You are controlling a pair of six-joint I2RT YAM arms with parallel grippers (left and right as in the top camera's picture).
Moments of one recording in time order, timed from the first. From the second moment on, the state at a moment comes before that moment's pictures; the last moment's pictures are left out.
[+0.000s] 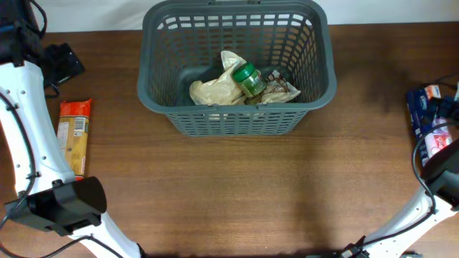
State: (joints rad) left arm 0.29 1.97 2.34 -1.51 -0.21 -0.31; right arm -0.66 2.26 2.10 -1.41 0.09 -0.21
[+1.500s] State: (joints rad) left arm 0.29 1.97 2.34 -1.50 -0.21 -0.25; right arm -0.66 2.37 2.01 -1.19 0.09 -0.38
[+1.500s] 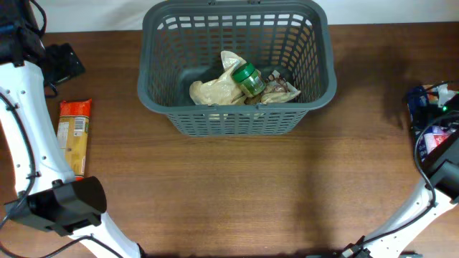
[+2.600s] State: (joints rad) left arm 0.29 1.97 2.34 -1.52 -0.21 -0.25; right arm -0.67 2.40 2.03 -1.18 -0.01 -0.18
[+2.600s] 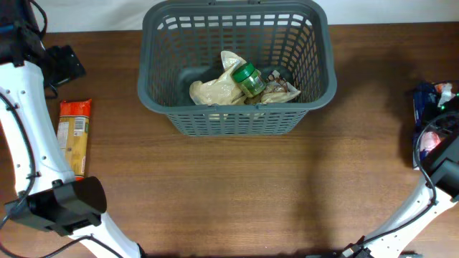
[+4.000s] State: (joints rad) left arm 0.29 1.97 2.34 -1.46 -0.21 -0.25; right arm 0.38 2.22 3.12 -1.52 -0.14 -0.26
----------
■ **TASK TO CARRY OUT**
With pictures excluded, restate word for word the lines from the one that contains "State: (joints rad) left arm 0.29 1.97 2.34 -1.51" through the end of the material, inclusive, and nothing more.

■ **RESPONSE**
State: (joints rad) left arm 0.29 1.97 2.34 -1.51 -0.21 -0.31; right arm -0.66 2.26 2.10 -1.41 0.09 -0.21
[+1.500s] State: (joints rad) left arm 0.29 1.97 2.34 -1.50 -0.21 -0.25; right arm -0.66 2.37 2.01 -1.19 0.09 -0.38
[+1.500s] 
[+2.600s] State: (joints rad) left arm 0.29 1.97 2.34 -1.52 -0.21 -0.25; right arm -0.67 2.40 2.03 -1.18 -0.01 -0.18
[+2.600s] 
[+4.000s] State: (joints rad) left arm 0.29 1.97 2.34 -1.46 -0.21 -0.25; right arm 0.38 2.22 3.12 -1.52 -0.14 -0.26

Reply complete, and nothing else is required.